Max Ott wrote:
> On 25/02/2010, at 8:16 AM, Jeff Chase wrote:
>
>
>> Trust is anchored
>> in identity providers outside of ORCA, and each actor controls its own
>> policies regarding what powers to give to identities endorsed by those
>> providers.
>>
>
> What is trust really used here? Is it trusting that some 'message' comes from whoever they claim they are? Trust, that the entity I delegated some authority, too, did the right thing?
>
By "trust is anchored in identity providers external to ORCA", I was
just referring to identity providers as external authorities to
authenticate users and other identities, and assert the attributes of
those identities for use by an authorization policy. That statement was
a little bit glib: the local operator for each ORCA server is empowered
to define trust relationships to other actors and IdPs, e.g., what
clearinghouse to advertise your resources to, what identity providers to
accept user sessions from, etc.
Authorization policies can then be formulated using those attributes.
For example "this principal is the PI on project XXX" can be an identity
attribute asserted by an identity provider, and an authorization policy
can use that information. This is basically the nub of Shibboleth.
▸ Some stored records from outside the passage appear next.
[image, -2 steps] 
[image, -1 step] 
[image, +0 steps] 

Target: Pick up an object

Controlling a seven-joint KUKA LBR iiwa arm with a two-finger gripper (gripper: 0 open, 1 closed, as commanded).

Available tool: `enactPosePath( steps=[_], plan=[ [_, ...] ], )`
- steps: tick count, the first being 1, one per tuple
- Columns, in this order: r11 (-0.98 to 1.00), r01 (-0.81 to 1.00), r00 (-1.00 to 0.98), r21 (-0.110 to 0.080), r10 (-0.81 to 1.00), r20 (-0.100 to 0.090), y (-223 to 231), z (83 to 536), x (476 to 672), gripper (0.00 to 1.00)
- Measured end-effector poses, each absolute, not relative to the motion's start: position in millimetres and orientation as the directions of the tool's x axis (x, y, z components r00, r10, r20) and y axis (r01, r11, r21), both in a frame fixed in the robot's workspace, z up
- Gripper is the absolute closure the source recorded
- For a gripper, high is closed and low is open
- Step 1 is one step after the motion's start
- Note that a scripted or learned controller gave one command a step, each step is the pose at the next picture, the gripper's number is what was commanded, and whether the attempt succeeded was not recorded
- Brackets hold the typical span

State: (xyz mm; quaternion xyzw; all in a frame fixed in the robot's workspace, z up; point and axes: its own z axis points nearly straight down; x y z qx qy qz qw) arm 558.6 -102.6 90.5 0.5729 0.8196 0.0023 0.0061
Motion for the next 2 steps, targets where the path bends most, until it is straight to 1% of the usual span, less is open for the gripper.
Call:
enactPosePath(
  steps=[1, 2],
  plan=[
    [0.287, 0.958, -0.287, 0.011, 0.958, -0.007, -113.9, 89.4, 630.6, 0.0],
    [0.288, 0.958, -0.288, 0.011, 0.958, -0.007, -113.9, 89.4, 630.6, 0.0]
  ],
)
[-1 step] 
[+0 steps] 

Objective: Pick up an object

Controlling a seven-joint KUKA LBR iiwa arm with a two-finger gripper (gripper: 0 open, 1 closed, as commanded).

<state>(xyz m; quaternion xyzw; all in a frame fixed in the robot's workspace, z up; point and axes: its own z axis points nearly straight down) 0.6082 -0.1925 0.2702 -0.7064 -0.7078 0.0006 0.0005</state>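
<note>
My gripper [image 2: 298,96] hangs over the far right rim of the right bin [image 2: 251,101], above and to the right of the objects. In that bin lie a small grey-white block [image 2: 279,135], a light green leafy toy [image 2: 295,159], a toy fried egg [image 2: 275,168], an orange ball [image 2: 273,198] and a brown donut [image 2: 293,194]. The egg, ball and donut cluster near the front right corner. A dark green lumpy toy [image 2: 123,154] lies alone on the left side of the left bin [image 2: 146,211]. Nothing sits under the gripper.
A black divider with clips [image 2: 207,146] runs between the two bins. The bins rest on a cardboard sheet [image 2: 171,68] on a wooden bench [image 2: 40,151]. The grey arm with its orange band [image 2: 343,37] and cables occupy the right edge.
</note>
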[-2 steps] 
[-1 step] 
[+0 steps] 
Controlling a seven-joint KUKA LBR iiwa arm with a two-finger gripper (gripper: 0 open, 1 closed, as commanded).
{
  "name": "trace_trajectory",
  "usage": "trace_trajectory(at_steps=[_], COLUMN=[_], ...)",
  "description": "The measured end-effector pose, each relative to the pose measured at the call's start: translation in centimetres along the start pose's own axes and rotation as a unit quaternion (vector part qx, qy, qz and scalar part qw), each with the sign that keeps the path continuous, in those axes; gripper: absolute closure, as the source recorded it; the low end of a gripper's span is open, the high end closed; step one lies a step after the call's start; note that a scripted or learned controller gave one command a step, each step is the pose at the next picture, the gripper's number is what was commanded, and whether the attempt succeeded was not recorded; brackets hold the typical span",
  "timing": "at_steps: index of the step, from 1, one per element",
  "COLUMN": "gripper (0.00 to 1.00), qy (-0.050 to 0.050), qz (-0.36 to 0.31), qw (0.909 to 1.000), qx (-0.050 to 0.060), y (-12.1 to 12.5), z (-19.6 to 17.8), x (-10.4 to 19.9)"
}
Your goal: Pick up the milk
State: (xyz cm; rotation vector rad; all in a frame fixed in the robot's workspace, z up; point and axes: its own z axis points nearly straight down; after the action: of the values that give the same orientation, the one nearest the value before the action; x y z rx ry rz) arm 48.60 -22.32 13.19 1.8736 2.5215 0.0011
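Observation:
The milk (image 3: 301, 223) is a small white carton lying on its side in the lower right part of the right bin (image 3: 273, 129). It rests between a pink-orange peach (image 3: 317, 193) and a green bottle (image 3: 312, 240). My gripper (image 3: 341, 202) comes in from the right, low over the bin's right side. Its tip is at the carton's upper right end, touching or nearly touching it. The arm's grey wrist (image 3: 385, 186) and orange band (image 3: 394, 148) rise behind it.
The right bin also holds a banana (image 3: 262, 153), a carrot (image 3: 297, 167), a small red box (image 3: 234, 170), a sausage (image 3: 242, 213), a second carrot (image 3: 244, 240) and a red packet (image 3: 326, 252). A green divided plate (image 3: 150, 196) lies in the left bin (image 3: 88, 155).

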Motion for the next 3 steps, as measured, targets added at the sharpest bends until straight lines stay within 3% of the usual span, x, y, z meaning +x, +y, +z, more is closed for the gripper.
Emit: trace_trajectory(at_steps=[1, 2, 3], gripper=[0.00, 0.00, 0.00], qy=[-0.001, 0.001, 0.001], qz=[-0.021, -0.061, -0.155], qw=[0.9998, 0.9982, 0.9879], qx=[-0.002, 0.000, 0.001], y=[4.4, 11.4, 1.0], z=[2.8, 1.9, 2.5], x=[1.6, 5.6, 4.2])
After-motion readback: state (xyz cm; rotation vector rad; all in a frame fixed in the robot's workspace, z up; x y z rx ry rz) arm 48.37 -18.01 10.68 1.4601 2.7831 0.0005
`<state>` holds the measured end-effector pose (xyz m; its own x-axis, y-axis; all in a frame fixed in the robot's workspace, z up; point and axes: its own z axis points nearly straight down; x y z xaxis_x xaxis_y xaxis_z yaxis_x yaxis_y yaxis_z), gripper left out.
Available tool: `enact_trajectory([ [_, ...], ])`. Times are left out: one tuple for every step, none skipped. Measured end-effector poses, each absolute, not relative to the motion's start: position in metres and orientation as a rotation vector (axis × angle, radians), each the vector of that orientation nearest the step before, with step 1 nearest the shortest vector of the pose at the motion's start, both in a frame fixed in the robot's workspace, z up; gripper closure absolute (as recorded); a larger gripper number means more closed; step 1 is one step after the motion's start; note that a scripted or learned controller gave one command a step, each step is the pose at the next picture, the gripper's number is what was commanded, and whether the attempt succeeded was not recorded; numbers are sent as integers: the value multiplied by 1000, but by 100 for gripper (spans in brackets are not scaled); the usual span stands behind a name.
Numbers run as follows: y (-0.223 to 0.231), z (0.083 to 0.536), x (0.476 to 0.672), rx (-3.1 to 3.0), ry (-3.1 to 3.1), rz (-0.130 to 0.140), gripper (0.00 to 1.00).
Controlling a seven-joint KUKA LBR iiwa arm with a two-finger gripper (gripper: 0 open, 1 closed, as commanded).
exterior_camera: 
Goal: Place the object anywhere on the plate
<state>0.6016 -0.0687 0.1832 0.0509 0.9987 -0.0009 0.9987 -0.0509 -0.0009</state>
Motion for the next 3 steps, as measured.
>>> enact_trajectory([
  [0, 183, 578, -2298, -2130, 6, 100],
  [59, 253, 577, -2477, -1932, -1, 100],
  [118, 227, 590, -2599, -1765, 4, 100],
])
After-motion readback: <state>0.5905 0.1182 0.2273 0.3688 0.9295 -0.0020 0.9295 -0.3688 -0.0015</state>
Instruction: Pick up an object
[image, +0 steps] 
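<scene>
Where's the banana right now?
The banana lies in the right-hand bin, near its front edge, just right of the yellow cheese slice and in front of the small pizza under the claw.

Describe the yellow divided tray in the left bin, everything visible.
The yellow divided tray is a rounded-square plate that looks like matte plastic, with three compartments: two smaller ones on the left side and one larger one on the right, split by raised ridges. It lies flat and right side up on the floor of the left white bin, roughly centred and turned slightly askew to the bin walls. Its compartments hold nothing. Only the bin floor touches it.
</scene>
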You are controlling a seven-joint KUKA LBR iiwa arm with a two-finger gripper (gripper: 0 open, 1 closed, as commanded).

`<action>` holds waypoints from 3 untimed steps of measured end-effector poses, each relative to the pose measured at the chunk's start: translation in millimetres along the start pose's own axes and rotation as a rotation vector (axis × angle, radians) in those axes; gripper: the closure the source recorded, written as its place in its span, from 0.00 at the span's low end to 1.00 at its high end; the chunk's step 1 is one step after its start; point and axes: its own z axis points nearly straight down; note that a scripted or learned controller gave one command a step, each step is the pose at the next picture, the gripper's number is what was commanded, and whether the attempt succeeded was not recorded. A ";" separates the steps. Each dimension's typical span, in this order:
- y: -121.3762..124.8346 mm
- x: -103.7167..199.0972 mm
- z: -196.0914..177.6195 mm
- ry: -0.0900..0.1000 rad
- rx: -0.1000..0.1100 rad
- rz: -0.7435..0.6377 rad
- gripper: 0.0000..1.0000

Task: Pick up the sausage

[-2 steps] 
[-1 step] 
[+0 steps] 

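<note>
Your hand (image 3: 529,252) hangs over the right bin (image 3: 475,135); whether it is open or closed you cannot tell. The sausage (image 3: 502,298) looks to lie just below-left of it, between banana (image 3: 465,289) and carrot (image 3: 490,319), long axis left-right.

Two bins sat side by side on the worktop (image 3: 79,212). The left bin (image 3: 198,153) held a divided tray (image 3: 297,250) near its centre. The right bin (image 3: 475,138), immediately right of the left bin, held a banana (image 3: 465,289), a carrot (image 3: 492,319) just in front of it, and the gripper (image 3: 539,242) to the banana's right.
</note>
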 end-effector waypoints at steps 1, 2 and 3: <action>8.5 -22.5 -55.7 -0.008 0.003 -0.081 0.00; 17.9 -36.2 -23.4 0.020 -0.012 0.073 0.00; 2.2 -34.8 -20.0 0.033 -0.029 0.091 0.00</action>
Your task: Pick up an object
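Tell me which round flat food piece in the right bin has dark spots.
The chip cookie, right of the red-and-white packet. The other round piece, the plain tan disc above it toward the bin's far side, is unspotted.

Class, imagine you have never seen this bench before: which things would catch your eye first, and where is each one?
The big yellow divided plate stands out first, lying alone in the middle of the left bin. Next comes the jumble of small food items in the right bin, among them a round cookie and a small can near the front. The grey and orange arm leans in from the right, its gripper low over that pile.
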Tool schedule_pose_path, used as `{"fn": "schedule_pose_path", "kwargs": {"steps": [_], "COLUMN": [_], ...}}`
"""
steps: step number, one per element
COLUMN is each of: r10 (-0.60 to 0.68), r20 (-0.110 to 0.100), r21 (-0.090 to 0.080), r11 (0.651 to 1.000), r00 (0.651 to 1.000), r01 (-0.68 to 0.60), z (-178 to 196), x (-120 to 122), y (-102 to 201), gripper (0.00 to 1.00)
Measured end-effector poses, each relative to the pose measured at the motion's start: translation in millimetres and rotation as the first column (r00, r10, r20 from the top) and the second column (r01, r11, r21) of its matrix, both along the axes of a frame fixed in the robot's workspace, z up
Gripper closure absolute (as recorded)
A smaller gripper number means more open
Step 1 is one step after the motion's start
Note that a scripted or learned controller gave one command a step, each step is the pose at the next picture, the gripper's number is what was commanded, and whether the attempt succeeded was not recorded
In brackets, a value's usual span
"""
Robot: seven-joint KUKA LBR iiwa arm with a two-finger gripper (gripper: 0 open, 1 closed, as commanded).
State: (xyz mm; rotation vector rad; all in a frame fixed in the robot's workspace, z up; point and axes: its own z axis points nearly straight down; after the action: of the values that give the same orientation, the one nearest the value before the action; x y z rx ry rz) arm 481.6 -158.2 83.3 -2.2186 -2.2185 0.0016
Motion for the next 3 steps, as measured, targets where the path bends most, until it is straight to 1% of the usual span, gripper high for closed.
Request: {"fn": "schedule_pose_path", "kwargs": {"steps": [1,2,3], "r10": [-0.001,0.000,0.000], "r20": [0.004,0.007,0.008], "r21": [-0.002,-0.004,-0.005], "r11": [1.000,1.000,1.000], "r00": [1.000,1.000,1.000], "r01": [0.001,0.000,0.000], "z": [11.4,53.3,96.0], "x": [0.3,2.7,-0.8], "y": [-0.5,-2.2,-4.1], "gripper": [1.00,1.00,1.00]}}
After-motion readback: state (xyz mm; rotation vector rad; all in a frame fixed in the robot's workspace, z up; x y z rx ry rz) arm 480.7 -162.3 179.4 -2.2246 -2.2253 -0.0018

> In our world, for an entity to act on a request it needs to carry the right authorisation. An authorisation is normally a chain of authorisations which ultimately needs to lead back to the receiver (or the one acting on the request). A request comes from user A which is authorised by PI B which is authorised by organisation C which I have an agreement with. Something, like a Policy Decision Point, then needs to traverse that and ensure that they are not only authentic, but also conform to the associated policies.
>
Right. I think we are all in agreement about that. For GENI, the broad
outlines of authorization policy based on chained delegations goes back
to ideas hammered out by Mike Reiter and Steve Schwab and others back in
the last round of the process, pre-BBN (2005-2006). It is also present
in SHARP (an SOSP 2003 paper) with respect to resource control, and
SHARP is a predecessor of ORCA. SFA suggests one instantiation of
chained delegation mechanisms as a basis for authorization policy. I
think there is still some groping around for consensus on a general set
of mechanisms (and running code) for specifying and processing these
delegations in a way that is fully disentangled from policy. There have
been some discussions about that off on the side, involving Rob Ricci
and Steve Schwab and some Shibboleth folks and Aaron, and that probably
should be summarized on this list.
I would certainly like to hear more about the chaining/delegation
mechanisms in OMF.
> I fully agree with Jeff that in a truly federated world there is no place in the architecture for a central authority. Certain deployments may delegate all decisions to a single entity, but that's a deployment decision and not one dictated by architecture.
>
Thanks. Just for the record, I feel sure that Rob and the SFA designers
would agree with that too, and I didn't intend to suggest otherwise.